As ‘Riviera’ approached release, the duo shared: “We knew our next project would need to be a bit more mature… we refuse to become stagnant. ‘Riviera’ is more solemn, restrained and impassioned than anything we’ve done before.” The finished album feels like Dillon and Lucy carefully balancing identity and openness, theatricality and direct emotion.
The lead release, ‘Country Road’, carries a late-night heaviness, the kind of confession you would quietly tell a friend in a club’s smoking area. Its lonely tone is surrounded by glitching electronics and a rising bridge that points to the exhaustion that follows endless nights out. Tracks like ‘New Wave America’ and ‘Cortt’ deepen what the duo mention in their liner notes as a “desperate story of the disparate Americana.” Both pieces broaden the album’s emotional landscape and offer clear-eyed commentary on reluctantly stepping into adulthood.
When ‘Riviera’ shifts into ‘Doppler’, the tone brightens for a moment as hopeful synths lift Dillon’s words about yearning and heartbreak into an emotional peak. And in the final moments of the record, The Hellp land on something instantly familiar to anyone who has drifted away from the club scene. The Kavinsky-like opening of ‘Here I Am’ nods to their early inspirations, while the closing track ‘Live Forever’ arrives with a slow, grounded maturity, built around Dillon repeating the line: “I don’t want to live forever.”

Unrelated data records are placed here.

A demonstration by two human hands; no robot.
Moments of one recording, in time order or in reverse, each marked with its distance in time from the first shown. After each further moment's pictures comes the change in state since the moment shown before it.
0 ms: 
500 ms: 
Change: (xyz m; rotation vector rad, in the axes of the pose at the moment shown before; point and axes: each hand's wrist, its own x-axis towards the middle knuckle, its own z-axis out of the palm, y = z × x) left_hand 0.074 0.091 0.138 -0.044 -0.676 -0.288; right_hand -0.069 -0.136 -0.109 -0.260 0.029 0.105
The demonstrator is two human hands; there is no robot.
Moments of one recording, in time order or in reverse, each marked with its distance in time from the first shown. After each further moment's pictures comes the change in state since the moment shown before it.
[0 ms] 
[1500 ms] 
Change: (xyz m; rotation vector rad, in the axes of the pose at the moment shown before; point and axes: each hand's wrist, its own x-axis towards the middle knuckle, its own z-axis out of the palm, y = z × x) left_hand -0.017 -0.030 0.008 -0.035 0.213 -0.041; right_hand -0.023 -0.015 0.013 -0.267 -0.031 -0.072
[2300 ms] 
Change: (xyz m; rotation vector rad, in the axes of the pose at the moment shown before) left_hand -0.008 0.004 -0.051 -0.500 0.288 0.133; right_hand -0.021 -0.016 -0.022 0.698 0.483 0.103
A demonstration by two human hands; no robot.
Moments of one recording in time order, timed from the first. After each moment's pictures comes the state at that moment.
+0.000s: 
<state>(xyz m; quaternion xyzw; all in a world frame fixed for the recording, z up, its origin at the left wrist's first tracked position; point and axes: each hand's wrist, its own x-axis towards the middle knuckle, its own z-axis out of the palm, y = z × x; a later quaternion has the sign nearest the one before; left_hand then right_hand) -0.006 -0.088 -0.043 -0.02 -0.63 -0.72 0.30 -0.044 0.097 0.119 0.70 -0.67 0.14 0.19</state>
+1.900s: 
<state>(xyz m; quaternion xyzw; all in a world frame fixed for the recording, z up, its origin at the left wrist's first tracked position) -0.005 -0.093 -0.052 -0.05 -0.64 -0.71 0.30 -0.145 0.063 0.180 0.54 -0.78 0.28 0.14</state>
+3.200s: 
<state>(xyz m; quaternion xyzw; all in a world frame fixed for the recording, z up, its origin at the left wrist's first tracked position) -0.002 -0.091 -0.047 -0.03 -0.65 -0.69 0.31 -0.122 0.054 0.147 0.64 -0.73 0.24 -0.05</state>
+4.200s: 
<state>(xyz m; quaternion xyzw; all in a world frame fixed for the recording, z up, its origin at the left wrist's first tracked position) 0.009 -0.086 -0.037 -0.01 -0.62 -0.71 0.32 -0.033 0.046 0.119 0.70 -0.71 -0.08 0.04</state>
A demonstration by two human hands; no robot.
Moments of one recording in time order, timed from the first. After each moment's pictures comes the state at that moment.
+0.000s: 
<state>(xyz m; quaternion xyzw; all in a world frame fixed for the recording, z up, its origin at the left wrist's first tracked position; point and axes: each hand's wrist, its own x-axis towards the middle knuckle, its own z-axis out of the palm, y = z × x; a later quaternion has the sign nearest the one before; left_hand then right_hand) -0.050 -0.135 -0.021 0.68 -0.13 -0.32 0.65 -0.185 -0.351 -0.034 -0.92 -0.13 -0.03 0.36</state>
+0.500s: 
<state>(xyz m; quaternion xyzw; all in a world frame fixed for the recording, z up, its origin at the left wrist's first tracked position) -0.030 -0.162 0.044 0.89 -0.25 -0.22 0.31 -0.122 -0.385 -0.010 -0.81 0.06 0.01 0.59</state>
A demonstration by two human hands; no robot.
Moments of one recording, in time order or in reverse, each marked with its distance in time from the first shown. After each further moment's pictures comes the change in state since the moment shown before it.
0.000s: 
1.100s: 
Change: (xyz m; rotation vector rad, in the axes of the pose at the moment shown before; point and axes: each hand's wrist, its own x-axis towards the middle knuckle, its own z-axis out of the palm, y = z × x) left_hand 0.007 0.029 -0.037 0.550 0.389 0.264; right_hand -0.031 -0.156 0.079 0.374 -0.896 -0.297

‘Riviera’ holds far less disorder than The Hellp’s earlier releases. This turn inward marks an important risk for a duo once fuelled by the momentum of a downtown New York comeback. By easing off the frenzy, The Hellp have stepped out of the party’s lingering haze and returned with a style that feels more refined and more aware of itself than anything they have created before.